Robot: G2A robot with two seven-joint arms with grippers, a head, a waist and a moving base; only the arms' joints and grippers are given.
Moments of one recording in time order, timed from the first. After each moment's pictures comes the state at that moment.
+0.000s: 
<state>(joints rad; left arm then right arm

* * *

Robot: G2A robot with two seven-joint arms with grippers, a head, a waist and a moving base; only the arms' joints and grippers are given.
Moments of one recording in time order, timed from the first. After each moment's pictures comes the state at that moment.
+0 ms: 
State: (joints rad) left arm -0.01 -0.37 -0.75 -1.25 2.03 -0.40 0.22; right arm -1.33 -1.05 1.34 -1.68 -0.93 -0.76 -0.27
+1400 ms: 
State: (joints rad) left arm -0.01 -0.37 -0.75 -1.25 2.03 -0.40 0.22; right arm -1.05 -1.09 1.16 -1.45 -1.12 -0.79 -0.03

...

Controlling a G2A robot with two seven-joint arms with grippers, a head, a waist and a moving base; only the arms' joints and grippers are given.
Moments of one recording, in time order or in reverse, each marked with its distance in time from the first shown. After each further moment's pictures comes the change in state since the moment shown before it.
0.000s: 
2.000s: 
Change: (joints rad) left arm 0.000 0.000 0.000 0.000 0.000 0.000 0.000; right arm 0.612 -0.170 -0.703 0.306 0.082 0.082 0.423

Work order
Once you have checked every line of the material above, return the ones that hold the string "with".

Expected answer
Robot: G2A robot with two seven-joint arms with grippers, a head, a waist and a moving base; only the arms' joints and grippers are given.
Robot: G2A robot with two seven-joint arms with grippers, a head, a waist and a moving base; only the arms' joints and grippers are given.
Controlling a G2A robot with two seven-joint arms with grippers, a head, a waist and a moving base; only the arms' joints and grippers are given.
Moments of one recording, in time order or in reverse, each marked with its distance in time from the first shown. After each further moment's pictures comes the change in state since the moment shown before it.

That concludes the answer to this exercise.